Shakespeare's Globe

RSS Rehearsal Notes 3

In his third blog post Bo discusses developing his character, working on movement and his costume.

Transcript of Podcast

In his third blog post Bo discusses developing his character, working on movement and his costume.

 

Playing with the text

 

After we’d done all the improvisation in the first week, then we moved to the text. I think we’ve gone through the whole play, with the actors who are in each scene trying to get a sense of the language. A lot of it is quite tough to understand on first hearing. As a company, we put it into our own language, bringing it down to the level of ‘Hello, how are you? Haven’t seen you for a while’. Then, when you can go back to speaking Shakespeare, you have more of an awareness of the reality of the situation and it’s a little more grounded. For example, at one point, Timon says something about ‘drugs’, and you obviously think of drugs as we know them today; but in the play it means something else – ‘drudges’ – so we changed the word to that (4.3.253). We’ve done a few things like that, but not many. Lucy [Bailey, director] and Giles [Block, Text Adviser] had already done quite a lot of cutting to make it clearer. Also, there are the central characters, and then there are lots of other characters, and Lucy has doubled those characters up quite carefully. We don’t have any record of Timon being performed in Shakespeare’s time, and Giles seemed to suggest that some of the loose ends that haven’t been tied up are a result of the play not having been polished.

 

 Developing the character

 

My character is often described as being a churlish philosopher; people associate being churlish with being foolish, but I don’t think he is a fool. I think he’s one of only two or three sane voices in the play. He’s also described as being surly and sulking, and so, in rehearsals, we’ve been playing with the idea of him being on the periphery of all the revelry. He’s standing at the edges, commenting on how these people look like they are Timon’s best friends, but they’re actually not. We’re playing with when those comments should be directed to the audience, and when they should be part of the action. He does say some quite rude things. There is one point when Timon’s friends move him to tears with their ‘kindness’; somebody says something about the tears being like babies springing up, and Apemantus says that if they’re babies, then they’re bastards (1.2.108-110). Imagine if that was a real situation where your friend was in tears saying how much they meant to you, and you told them they were false tears! So at this point in rehearsals, we’re thinking about being less aggressive, just placing the words and letting them hit home.

 

Apemantus isn’t a rich person; he’s someone who takes pride in the fact that he only eats root vegetables and that he doesn’t really wash.

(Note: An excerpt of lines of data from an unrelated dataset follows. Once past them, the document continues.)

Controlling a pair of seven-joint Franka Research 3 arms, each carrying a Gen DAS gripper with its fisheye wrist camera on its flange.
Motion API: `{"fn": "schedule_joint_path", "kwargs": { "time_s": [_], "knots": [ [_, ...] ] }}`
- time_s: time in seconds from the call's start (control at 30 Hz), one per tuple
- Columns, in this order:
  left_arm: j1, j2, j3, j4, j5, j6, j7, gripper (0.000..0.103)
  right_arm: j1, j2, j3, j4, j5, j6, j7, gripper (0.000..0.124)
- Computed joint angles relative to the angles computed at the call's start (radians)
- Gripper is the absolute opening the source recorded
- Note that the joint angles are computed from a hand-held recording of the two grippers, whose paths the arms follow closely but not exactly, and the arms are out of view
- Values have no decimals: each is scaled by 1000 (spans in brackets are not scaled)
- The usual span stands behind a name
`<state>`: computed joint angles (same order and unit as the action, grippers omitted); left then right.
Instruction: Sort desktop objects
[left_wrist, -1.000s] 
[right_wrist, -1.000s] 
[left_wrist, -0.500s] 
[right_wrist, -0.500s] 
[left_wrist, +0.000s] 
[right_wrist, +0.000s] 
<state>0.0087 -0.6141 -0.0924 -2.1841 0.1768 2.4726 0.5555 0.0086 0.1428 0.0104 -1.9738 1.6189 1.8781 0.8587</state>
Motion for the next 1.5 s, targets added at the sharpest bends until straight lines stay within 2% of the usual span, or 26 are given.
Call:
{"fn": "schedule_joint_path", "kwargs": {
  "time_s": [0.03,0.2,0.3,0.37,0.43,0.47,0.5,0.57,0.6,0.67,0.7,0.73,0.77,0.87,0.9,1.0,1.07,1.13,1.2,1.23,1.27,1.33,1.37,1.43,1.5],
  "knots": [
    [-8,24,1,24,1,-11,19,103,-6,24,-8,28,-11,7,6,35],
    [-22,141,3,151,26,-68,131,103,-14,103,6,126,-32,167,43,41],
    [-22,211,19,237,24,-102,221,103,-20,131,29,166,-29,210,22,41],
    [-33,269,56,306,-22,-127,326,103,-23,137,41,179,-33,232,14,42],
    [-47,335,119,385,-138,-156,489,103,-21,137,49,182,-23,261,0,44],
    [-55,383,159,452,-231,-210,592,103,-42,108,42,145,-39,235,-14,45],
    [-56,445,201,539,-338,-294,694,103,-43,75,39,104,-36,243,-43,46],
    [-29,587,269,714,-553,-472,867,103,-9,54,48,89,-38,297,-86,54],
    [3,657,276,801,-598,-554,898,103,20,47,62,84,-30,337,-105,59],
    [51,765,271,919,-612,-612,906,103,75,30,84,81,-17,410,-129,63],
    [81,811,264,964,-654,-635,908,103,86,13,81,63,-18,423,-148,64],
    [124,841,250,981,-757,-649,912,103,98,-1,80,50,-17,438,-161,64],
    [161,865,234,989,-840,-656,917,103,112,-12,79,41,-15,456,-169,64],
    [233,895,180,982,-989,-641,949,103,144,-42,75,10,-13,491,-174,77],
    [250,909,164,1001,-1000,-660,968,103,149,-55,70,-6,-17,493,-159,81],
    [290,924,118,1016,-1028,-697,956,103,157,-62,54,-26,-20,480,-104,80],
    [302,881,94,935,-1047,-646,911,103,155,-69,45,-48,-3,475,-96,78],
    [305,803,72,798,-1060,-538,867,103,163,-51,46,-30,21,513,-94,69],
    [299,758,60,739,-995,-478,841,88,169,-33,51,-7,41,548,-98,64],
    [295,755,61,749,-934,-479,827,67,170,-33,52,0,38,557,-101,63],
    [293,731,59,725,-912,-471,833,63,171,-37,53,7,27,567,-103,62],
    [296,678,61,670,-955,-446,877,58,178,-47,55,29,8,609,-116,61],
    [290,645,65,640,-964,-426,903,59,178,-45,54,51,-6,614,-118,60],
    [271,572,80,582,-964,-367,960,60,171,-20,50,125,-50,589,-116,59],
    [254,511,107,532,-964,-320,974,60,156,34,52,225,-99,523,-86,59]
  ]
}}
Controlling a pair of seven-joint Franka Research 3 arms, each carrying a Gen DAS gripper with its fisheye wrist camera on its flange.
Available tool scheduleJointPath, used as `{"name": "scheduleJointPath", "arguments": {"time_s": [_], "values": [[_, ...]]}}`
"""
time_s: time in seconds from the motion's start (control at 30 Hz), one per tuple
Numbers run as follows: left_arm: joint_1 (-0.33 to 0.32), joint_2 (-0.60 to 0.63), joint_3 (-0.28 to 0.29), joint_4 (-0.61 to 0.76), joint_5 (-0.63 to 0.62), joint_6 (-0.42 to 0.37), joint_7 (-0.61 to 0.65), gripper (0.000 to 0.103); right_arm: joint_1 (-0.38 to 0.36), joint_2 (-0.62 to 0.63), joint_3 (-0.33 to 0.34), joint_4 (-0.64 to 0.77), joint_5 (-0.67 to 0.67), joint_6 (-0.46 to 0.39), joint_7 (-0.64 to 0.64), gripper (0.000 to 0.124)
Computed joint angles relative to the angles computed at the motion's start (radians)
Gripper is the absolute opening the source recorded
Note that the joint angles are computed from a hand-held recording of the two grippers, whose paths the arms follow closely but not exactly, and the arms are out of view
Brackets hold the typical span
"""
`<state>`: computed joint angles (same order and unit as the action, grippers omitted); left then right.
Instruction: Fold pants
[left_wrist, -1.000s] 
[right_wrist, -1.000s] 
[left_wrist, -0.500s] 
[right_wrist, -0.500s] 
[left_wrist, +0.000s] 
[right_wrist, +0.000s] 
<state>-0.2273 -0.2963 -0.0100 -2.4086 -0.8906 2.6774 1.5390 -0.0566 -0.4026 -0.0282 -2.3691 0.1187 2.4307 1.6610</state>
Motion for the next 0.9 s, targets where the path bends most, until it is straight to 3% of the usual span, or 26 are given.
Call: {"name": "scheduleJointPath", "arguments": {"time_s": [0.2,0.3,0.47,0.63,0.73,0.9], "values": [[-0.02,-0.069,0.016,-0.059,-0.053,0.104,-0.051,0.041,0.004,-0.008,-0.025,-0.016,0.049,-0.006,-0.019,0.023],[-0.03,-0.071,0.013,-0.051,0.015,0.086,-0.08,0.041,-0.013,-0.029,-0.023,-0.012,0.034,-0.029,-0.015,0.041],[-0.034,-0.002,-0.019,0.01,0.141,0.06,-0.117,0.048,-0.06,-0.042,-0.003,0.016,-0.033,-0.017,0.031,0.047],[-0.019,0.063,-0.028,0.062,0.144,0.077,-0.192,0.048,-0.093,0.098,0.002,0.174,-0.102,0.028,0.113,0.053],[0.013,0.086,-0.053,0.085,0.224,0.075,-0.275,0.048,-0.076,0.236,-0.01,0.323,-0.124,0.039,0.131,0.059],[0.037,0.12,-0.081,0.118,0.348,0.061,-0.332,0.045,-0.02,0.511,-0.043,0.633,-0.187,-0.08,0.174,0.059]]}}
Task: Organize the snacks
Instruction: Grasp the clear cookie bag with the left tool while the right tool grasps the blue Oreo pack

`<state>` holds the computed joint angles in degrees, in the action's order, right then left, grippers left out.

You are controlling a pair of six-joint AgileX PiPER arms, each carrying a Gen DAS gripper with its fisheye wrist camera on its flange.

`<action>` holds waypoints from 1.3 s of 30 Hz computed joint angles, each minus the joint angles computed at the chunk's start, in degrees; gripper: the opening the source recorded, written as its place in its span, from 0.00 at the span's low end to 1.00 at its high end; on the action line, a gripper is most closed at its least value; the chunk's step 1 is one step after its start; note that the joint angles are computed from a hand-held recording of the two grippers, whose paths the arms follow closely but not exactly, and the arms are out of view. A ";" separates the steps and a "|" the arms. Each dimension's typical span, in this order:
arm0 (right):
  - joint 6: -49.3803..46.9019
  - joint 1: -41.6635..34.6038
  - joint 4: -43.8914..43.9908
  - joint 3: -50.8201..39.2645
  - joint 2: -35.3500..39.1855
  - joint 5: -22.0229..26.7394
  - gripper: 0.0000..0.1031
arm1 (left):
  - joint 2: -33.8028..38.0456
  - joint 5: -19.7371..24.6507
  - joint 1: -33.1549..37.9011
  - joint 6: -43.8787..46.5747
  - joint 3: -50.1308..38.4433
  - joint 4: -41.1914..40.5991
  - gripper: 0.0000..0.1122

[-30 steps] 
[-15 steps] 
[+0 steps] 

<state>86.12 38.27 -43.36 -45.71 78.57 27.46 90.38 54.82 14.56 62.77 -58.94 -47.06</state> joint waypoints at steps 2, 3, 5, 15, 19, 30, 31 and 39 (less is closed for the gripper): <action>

There’s definitely a great deal of pride about him. Not only does he want to be different, but he wants to be noticed to be different. I think he wants to distinguish himself in a way that’s obvious to other people, whether that’s by having unwashed hair, or by having filthy hands, or wearing clothes that aren’t sparkling. He wants people to ask him why he’s different, so that he can say, ‘I’m not like you’. Although, having said that, what he says is true; he correctly points out that these people are flatterers – so he’s grumpy but he does speak the truth!  

 

The design of the play

 

In the third week we began to start putting the play on its feet, finding how it would fit in the Globe space. I’ve just been working on a scene between myself and three of the senators. They’re going to be hanging like vultures on ropes from above the stage; when you read the scene on the page, its dry, but it’s going to be played with me onstage and the senators hanging above the audience. It will be horrible, particularly as Lucy is playing with the idea of the courtiers and flatterers as vultures or predators – it’s got that animal quality of hanging in the air waiting to drop down for the kill.  

 

Movement

 

We’ve been into the theatre with Glynn [MacDonald, Movement] which was really helpful because she was introducing us to the dynamics at work on the stage, showing us the spots where you can be seen and heard by everybody, and anywhere that you have to be moving or be on a diagonal. There was a lot of talk about how to fill the space; it’s a huge stage and its high, and Glynn talked about not trying to reach up to the audience but allowing the audience to come to you. I’ve actually worked in the Tokyo Globe. It is meant to be a recreation of Shakespeare’s Globe, although it’s indoors and it’s not the same materials, and I’m not sure if it’s exactly the same proportions. I like that you can hear all the extraneous noises here, which you couldn’t in Tokyo. Also, in the Tokyo Globe there’s proper stage lighting so you can’t even see the audience so it didn’t have the same sort of feeling – well, I say that not having performed on the stage here, but to me it seems like it’ll be a different experience!

 

The costume

 

 I haven’t had a costume fitting yet but I’m looking forward it. Bill [Dudley, the designer] pointed out some of the details of the pictures and it looks amazingly modern in some ways. But then there’s also a lot of really interesting imagery from Bosch. So the costumes look like they’re going to have a real hellish quality about them, something a bit animalistic.

 

These comments are the actor's thoughts or ideas about the part as she goes through the rehearsal process – they are simply her own interpretations and frequently change as the rehearsal process progresses.